Does ITL Generalizes Well on Multi-site Datasets? We investigate whether the ITL framework generalizes well on multi-site datasets. We report the segmentation results of different phases in Table 3, from which we observe that ITL achieves good performance in different phases. This reveals that our approach is greatly helpful in reducing forgetting issues. We evaluate the proposed ITL methods with two random ordering (i.e., (1) {HK\(\rightarrow \)UCL\(\rightarrow \)ISBI\(\rightarrow \)ISBI1.5\(\rightarrow \)I2CVB}, and (2) {ISBI\(\rightarrow \)ISBI1.5\(\rightarrow \)I2CVB\(\rightarrow \)HK\(\rightarrow \) UCL}). The results are shown in Appendix Table 5. We perform experiments using both ordering strategies and observe comparable performance.

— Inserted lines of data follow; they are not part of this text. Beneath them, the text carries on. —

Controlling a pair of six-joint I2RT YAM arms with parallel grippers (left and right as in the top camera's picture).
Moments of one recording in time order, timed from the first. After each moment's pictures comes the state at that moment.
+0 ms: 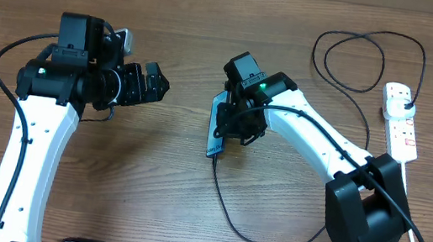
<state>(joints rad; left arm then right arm) -0.02 1.41 1.33 -1.00 0.38 -0.31 0.59 1.95 1.48 -0.91 -0.25 0.46</state>
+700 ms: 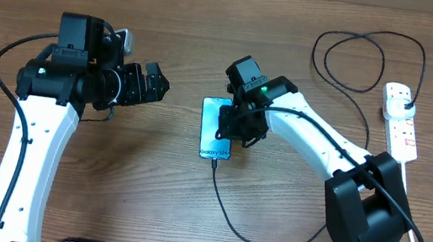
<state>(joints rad) -0.02 1.41 1.33 -1.00 0.38 -0.31 0.58 1.95 1.44 -0.87 -0.24 0.47</state>
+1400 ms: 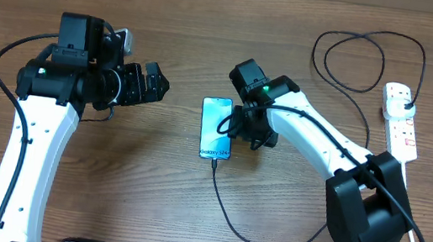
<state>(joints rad) -0.02 1.41 1.33 -1.00 0.38 -0.31 0.57 1.95 1.44 -0.98 -0.01 0.67</state>
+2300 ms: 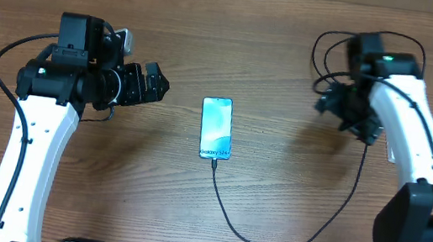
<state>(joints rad) -0.02 1.41 1.33 -1.00 0.38 -0.31 0.08 1.83 1.56 -1.27 0.11 0.67</state>
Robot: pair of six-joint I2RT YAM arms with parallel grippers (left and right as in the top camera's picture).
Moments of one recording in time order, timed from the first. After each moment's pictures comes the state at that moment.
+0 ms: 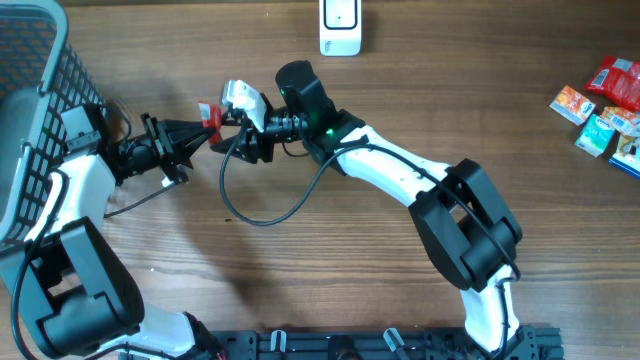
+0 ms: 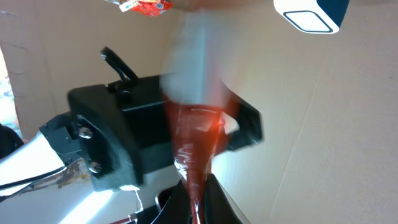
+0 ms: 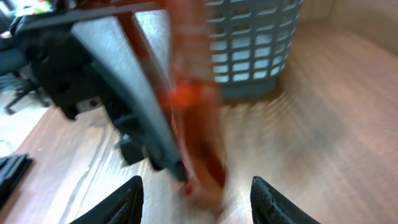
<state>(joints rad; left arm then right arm) 0.39 1.71 1.02 -0.53 1.48 -2.02 0.70 2.12 1.49 0.22 -0.81 -0.19</state>
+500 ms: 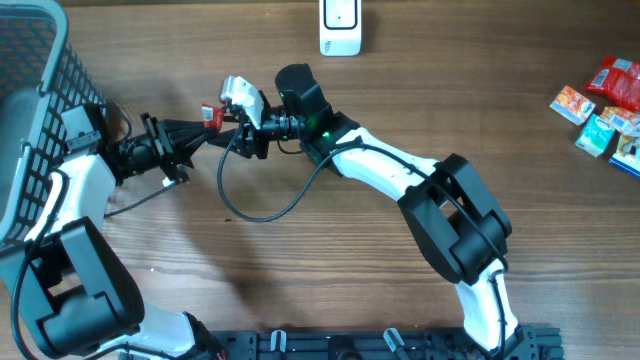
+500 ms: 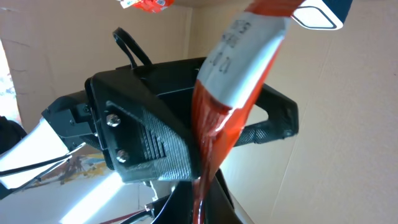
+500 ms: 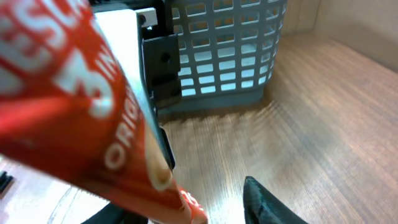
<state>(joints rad) 0.39 1.71 1.02 -0.53 1.49 -2.02 0.70 2.17 1.48 0.34 -0.78 -0.11</state>
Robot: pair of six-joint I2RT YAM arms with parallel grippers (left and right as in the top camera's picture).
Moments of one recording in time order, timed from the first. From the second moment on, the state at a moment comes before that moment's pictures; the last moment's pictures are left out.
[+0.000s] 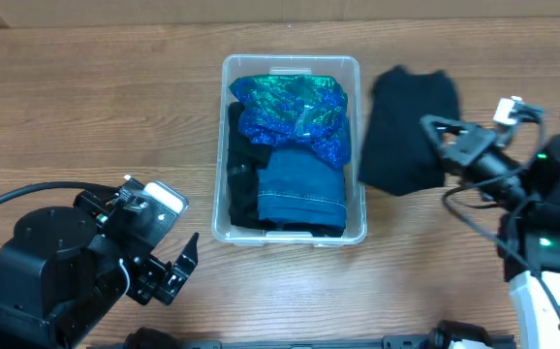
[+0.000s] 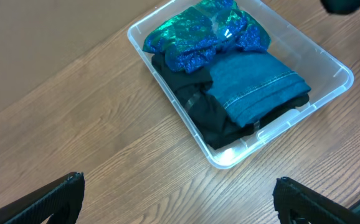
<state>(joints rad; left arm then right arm) -0.35 0.90 1.60 -1.42 0.03 0.29 -0.16 0.98 0.85 -0.15 -0.85 1.00</state>
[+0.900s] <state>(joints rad) -0.35 0.90 1.60 -1.42 0.03 0.29 0.43 1.55 1.22 -0.70 -0.77 -0.23</state>
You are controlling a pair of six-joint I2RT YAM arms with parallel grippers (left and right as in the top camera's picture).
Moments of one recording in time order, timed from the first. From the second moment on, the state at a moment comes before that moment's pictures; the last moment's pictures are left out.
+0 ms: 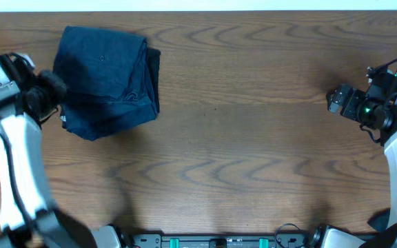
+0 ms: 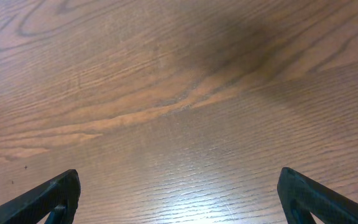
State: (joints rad) left arm 0.44 1.46 1.25 -0.63 0.35 -0.41; right arm -0.33 1.38 1.06 -0.65 -0.31 0.11
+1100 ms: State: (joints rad) left arm 0.27 1.30 1.25 -0.69 0.36 -0.42; right arm -0.33 1.38 1.06 -0.65 -0.31 0.11
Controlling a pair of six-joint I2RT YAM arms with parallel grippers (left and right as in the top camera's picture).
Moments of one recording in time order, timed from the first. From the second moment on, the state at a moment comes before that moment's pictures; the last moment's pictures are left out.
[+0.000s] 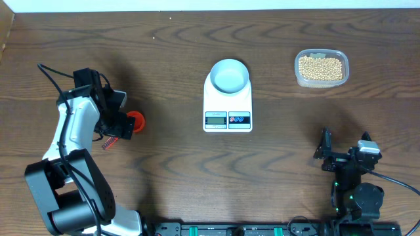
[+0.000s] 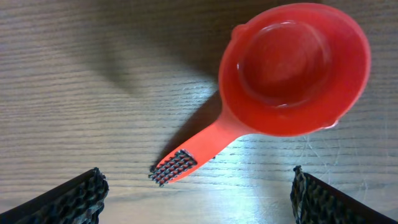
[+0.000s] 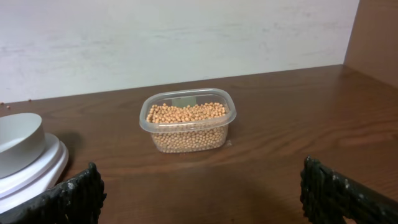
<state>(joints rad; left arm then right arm) 0.28 1.70 1.13 -0.90 -0.05 0.46 -0.02 0.01 0.01 -0.06 0.09 0.09</state>
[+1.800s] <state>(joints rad) 0.26 1.87 1.12 -0.75 -0.05 0.36 -0.02 0.01 0.01 -0.06 0.09 0.09</state>
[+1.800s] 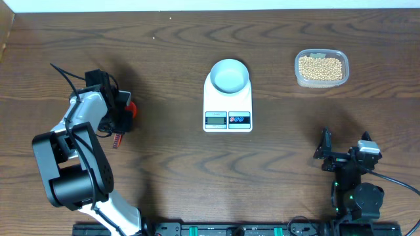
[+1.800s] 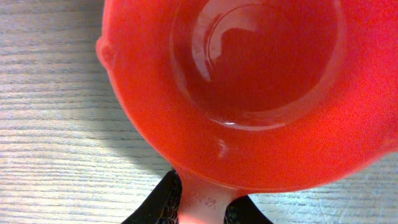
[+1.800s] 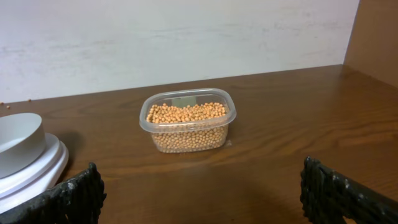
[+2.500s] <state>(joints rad) 0.26 1.87 1.12 -0.72 -0.06 0.23 -0.02 0.01 0.01 -0.06 0.09 0.09</state>
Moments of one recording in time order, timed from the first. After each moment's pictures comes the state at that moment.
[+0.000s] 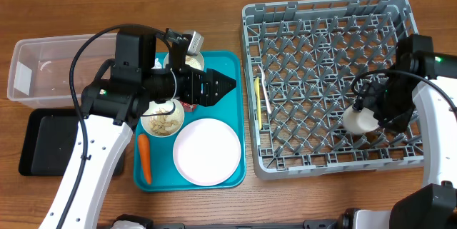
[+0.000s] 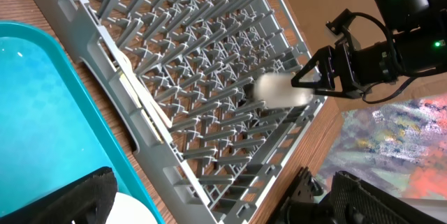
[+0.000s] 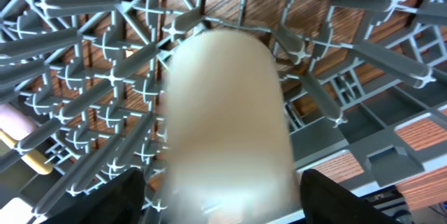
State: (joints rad) left arm -0.23 1.34 1.30 -0.77 0.78 -0.23; right arm -0.21 1.54 1.38 -1.40 -0.06 0.32
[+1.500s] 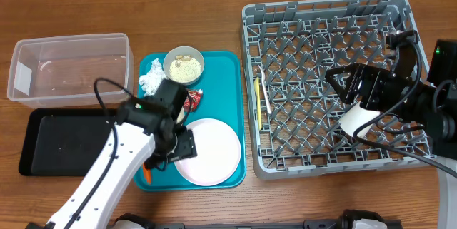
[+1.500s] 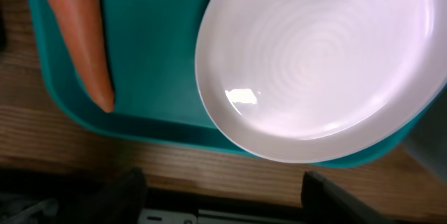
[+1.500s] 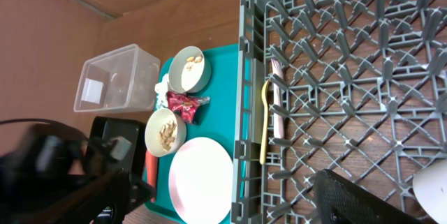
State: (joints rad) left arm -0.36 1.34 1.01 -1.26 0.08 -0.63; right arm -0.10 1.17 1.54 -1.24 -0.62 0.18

Efficiency of ITL. We report the network size and memory costs in Appendix Table 6. We observe that ITL achieves competitive performance and utilizes less network parameters compared to isolated-site training (upper bound), which requires the new model when adding new site data. We also examine the required memory footprint at each incremental phase. We observe that ITL is significantly more memory-efficient than mixed-site training (upper bound), although the latter remains the same network size when adding a new training phase. These results further demonstrate the efficiency of our proposed ITL framework.

5 Conclusion

In this paper, we present a novel incremental transfer learning framework for incrementally tackling multi-site medical image segmentation tasks. We pose model-level and site-level incremental training strategies for better segmentation, generalization, and transfer performance, especially in limited clinical resource settings. Extensive experimental results on four different baseline architectures demonstrate the effectiveness of our approach, offering a strong starting point to encourage future work in these important practical clinical scenarios.